По-другому, но не менее явно революционная эсхатология дала о себе знать в «Московском дневнике» Вальтера Беньямина. В качестве основ­ного в этом автобиографическом тексте Деррида выделяет «феноменоло­гический мотив». Вместо того чтобы написать «портрет Москвы», Бенья­мин в письме Мартину Буберу объявляет, что через его текст заговорит сама вещь, так как в этом месте (в столице революции) в настоящий мо­мент (когда решается ее судьба) все наблюдаемое — уже теория. Други­ми словами, способ изложения должен соответствовать присутствию са­мой вещи, принимать форму ее самоописания, «находиться за пределами интерпретации, спекуляции, идеологии и т. д.» [8, 56—57]. Подобное за­ключение субъекта в скобки, воздержание от суждения, нейтрализация любой интерпретации возможны, замечает Деррида, исключительно бла­годаря «настоящему моменту» в Москве, благодаря событию революции и особой (парадоксальной: будущее-в-настоящем) темпоральной струк­туре этого события. Такова, выражаясь религиозным языком, «благодать текущего момента» [8, 58]. Столица мировой революции может быть опи­сана только чисто экспрессивным, неинструментальным языком; таков результат уникальности «настоящего момента» в месте, отмеченном мате­риалистической благодатью. «...С помощью происходящего в Москве, — подытоживает Деррида логику Беньямина, — можно восстановить перво­начальный опыт языка, подобие искупления первородного греха» [8, 62]. Хотя воплотить столь амбициозный проект немецкий автор не сумел, со­бытие обещания важно само по себе, должно быть сохранено как таковое. Обещание похоже на коммунизм в том смысле, что он также был и остал­ся призрачным, завещанным грядущему, отличным от любой полноты при­сутствия [7, 133].
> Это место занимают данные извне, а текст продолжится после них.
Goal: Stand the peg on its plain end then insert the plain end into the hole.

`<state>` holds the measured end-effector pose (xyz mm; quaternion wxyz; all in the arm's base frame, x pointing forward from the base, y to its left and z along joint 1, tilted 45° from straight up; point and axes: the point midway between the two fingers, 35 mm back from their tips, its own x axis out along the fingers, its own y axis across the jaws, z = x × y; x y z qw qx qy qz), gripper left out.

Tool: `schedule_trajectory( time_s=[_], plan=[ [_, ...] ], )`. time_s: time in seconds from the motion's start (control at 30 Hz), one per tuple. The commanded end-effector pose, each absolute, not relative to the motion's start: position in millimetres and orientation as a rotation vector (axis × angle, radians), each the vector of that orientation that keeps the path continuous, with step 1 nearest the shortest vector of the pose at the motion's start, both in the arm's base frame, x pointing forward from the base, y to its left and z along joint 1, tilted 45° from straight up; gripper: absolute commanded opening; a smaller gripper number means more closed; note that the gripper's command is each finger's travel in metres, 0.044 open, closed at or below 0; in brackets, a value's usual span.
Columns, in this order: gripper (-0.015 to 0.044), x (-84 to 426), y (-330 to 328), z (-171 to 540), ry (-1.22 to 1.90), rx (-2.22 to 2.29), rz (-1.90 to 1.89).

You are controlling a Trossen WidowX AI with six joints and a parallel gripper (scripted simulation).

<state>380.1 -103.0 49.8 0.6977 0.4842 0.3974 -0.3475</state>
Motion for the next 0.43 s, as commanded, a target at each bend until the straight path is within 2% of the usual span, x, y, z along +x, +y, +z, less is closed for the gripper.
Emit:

Наследием марксизма, в глазах основателя деконструкции, является прежде всего «мессианство без религии», идея справедливости, отличная от права и даже от прав человека. В спасении этого момента от «кошма­ра советской бюрократии», от «сталинизма в прошлом» и «неосталиниз­ма в настоящем» Деррида с самого начала видел свою задачу как фило­софа: «Как раз такой и была естественная среда, в которой возникло то, что мы называем деконструкцией, — и понять что-либо в сегодняшней деконструкции, особенно в той, что существует во Франции, совершенно невозможно, если не учитывать это историческое переплетение» [7, 30].

Деррида впервые приехал в Москву зимой 1990 года, в разгар пере­стройки и связанного с ней окончательного, как он полагал, завершения жанра «возвращений из СССР» (о том, что самому СССР оставалось про­существовать менее двух лет, тогда мало кто догадывался). Подвергая анализу тексты Этьембля, Жида и Беньямина, он хотел объяснить, поче­му невозможно его собственное «возвращение», что мешает «просто рас­сказать» о поездке на родину социализма. Собственные впечатления Дер­рида наметил пунктиром, как бы спрятав их среди отрывков из текстов о паломничествах в Мекку революции. Он отказался от состязания с авто­рами «возвращений» в постижении смысла Октябрьской революции, счи­тая его изначально множественным, распыленным на фрагменты, не под­водимым под единый знаменатель.